Writing Mods#

pyMHF is designed to make writing mods as simple as possible.

It should be noted however that to write any mods which hook any specific functions which are neither imported or exported functions requires some amount of experience in reverse engineering binaries. This is not within the scope of this documentation and it is assumed that you have some experience in this.

Mod class#

The main body of the mod file is the pymhf.core.mod_loader.Mod class which can also be directly imported as from pymhf import Mod.

Without any hooks or functions defined, this mod won’t do very much, so the first thing to do is determine what the contents of the mod should be. We can break this up into two categories; hooking functionality and non-hooking functionality.

Hooking Functionality#

Hooking functionality is, as the name suggests, related to any functions which are run as part of a function hook. These functions are technically known as “detours”. pyMHF provides functionality to allow these detours to be run before or after the original function. Deciding on when the detour should be run will depend on what the detour does.

Before detours#

A before detour is used when you want to have something occur before the original function has been run. This may be to change the value in some internal struct/class so that when the original function runs it is run on some different value, or it may be to pass in different arguments to the original function.

After detours#

An after detour is used when you want to have something occur after the original function has been run. This may be to change the return value of the function, or set the state of an internal struct/class so that some function which was calling the original function has the struct/class in a different state.

Full details on how to provide the information so that pyMHF can find and hook the function can be found here.

In short we use the function_hook and static_function_hook decorators to define functions which themselves can then be used as decorators for the detour in the Mod instance.

Non-hooking functionality#

Non-hooking functionality relates to GUI widget definitions, as well as defining functions which can be run on a keypress.

GUI widget definitions#

When running pyMHF on a 64 bit version of python, pyMHF will auto-generate a GUI which provides multiple functionalities.

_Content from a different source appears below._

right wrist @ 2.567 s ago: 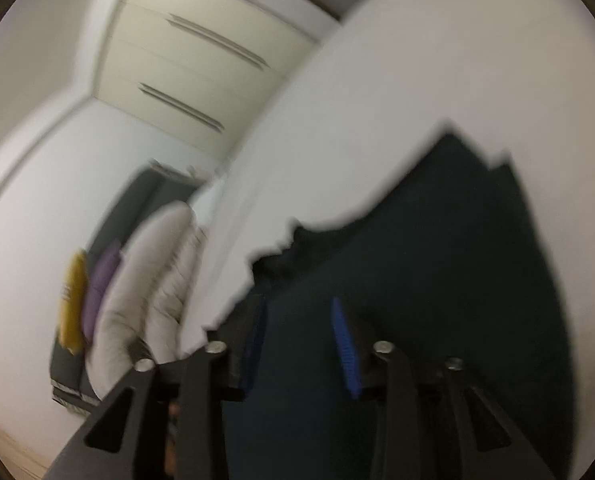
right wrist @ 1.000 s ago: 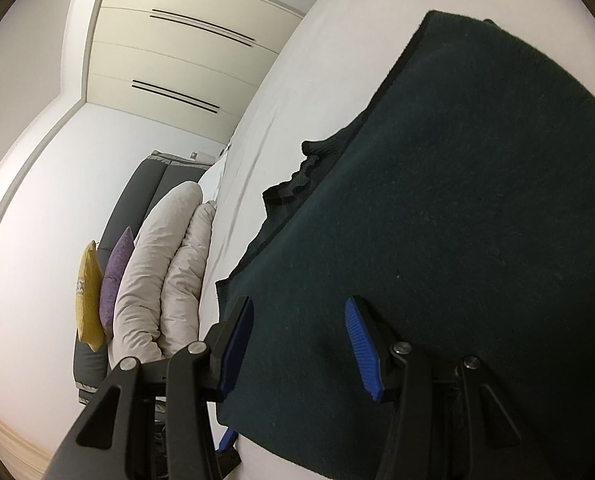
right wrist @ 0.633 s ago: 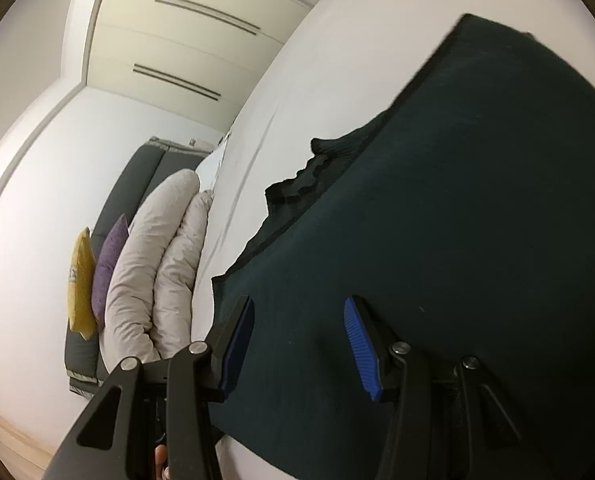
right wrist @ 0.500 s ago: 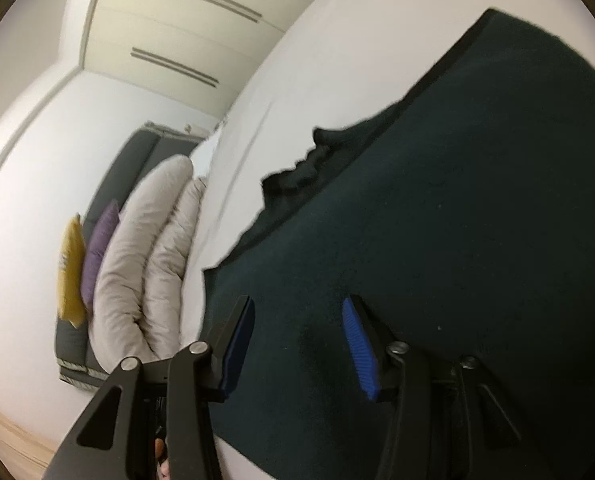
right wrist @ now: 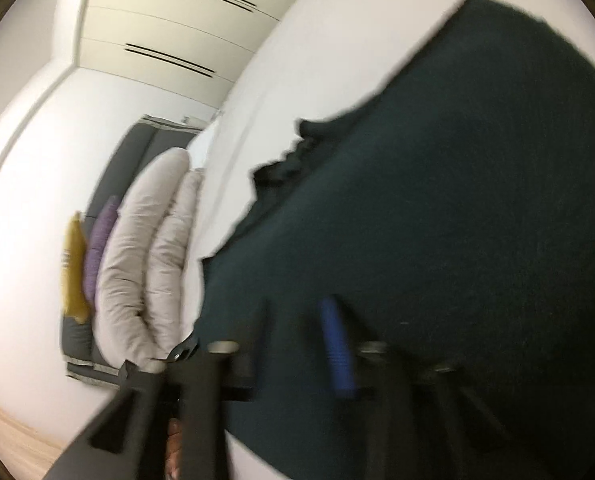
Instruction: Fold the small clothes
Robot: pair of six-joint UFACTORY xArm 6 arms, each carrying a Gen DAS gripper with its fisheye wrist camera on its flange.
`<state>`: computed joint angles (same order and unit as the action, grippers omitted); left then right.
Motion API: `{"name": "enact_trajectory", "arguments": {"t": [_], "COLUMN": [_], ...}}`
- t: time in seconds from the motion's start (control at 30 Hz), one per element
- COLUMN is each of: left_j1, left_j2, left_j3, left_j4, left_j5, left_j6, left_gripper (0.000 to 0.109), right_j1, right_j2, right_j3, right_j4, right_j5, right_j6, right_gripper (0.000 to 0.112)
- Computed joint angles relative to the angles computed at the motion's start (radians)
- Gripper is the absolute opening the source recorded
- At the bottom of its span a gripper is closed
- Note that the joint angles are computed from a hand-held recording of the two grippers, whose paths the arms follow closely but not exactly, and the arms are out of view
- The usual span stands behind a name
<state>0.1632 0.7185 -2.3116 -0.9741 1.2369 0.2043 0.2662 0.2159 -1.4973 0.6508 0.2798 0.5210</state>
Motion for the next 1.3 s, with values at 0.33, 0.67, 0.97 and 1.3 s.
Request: {"name": "enact_trajectory", "arguments": {"t": [0.33, 0.67, 0.97, 1.3], "left_j1": [-0.339, -0.361, -0.356, -0.39], "left_j2": [-0.556, -0.544, -0.628, -0.647], "left_j3": [0.78, 0.801, 0.898, 0.873], "left_j4": [0.258, 0.26, 0.268, 0.276], "left_j5": [-0.504, -0.554, -0.569, -0.509], "left_j6": [0.748, 0.802, 0.861, 0.848], "left_gripper": [0.012, 0.012, 0.012, 0.012], "right_j1": [-0.059, -0.055, -0.078, -0.09], "right_j2": [0.155, 0.26, 0.4, 0.276], "right_j3": [-0.278, -0.4, -0.624, -0.489], "right_j4": [0.488, 0.509, 0.142, -0.093], "right_j5": [0.258, 0.267, 0.378, 0.33], "right_j6": [-0.377, -0.34, -0.087, -0.037], "right_gripper": [0.077, 0.075, 0.023, 0.012]}}
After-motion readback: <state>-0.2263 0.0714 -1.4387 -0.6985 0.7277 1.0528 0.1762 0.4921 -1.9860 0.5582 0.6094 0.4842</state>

For a full list of available decorators for widget types see the gui documentation.

Elements in the gui will be rendered in the order that they are defined within the Mod class.

Key-binding definitions#

pyMHF utilises the (unfortunately unmaintained) keyboard library to handle keypresses.

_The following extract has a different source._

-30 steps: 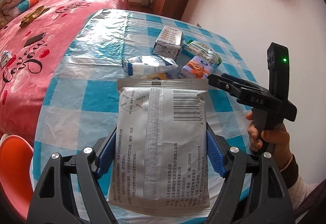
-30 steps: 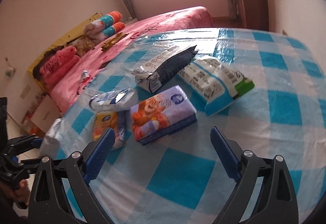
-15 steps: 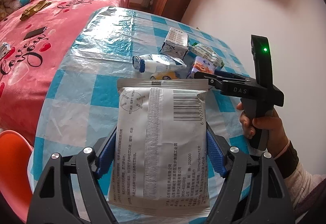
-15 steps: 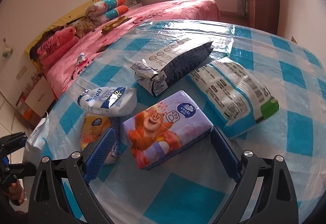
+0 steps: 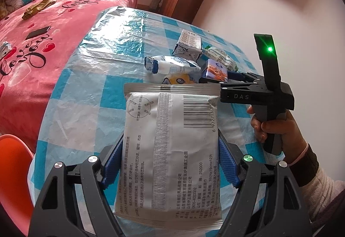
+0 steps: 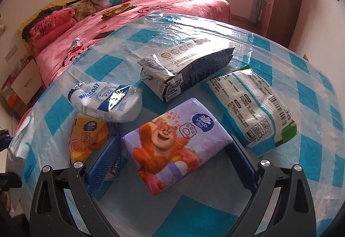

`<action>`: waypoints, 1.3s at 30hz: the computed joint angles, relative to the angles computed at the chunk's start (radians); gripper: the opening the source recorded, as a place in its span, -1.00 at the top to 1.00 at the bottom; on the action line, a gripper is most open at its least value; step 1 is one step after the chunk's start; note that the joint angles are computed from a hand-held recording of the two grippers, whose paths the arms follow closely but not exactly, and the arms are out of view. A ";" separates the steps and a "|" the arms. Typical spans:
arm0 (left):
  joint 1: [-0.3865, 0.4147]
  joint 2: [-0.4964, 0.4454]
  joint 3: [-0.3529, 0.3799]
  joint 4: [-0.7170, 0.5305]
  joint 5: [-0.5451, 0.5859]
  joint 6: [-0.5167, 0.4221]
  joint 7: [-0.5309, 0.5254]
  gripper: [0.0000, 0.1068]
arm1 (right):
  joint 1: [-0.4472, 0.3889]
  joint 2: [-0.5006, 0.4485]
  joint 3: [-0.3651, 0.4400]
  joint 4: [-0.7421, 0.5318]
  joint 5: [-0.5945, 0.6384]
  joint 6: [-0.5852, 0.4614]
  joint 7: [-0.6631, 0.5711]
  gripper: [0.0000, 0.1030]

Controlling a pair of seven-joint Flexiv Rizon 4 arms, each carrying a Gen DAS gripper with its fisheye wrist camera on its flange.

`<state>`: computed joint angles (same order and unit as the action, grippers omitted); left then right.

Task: Collect trash
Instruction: 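Lift the white pouch with the left tool while the right tool grasps the purple bear tissue pack, then carry the pouch and tissue pack to the orange bucket and release both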

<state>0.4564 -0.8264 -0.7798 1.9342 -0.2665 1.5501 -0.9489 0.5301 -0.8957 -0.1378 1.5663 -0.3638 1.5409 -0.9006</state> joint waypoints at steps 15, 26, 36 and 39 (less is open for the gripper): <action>0.051 -0.020 -0.039 0.025 0.044 0.037 -0.024 -0.46 | 0.085 0.038 -0.109 0.105 0.051 0.081 0.099 -0.70; 0.110 -0.043 -0.083 0.051 0.114 0.074 -0.059 -0.46 | 0.154 0.073 -0.169 0.189 0.146 0.150 0.129 -0.70; 0.181 -0.050 -0.119 0.089 0.195 0.120 -0.116 -0.46 | 0.181 0.133 -0.153 0.227 0.191 0.176 0.116 -0.70; 0.208 -0.051 -0.129 0.103 0.218 0.132 -0.132 -0.46 | 0.180 0.145 -0.135 0.221 0.191 0.178 0.109 -0.70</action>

To define a keypress of release action, we have the following two functions; pymhf.core.hooking.on_key_pressed and pymhf.core.hooking.on_key_release.

Both of these functions take a single string argument event which is the keypress to register to the event.

Note

Due to current limitations, complex keybindings cannot be done (ie. "Ctrl+K" can’t be used as an event string, only "K").

Hook modifiers#

There is one final set of decorators which are useful to apply to the various methods defined within a Mod class and these are ones which will augment or add some functionality to the defined detour.

one_shot(...)#

This decorator will cause the detour to only be called once then disabled.

Warning

For functions that are called potentially multiple times by multiple threads within the running process, the detour may in fact be run more than once. If it is critical that the detour be run exactly once then extra care should be added to the contents of the detour to ensure the business logic is only able to run once.

get_caller(...)#

When applied to a function this decorator will cause the function hook to determine where it was called from. To access this information, you can call a function on the detour method itself. This is seen more clearly by example:

class MyHook(NMSMod):
    @get_caller
    @pymhf.core.hooking.manual_hook(...)
    def do_something(self, *args):
        logging.info(f"I was called from 0x{self.do_something.caller_address():X}")

This address will be the address relative to the start of the binary the hook is called from.

Note

The address returned will be one expression later than the call instruction used to call the original function. This is because to get this caller address we are looking for the value of the RSP register which is where the program will resume operation from after running the function.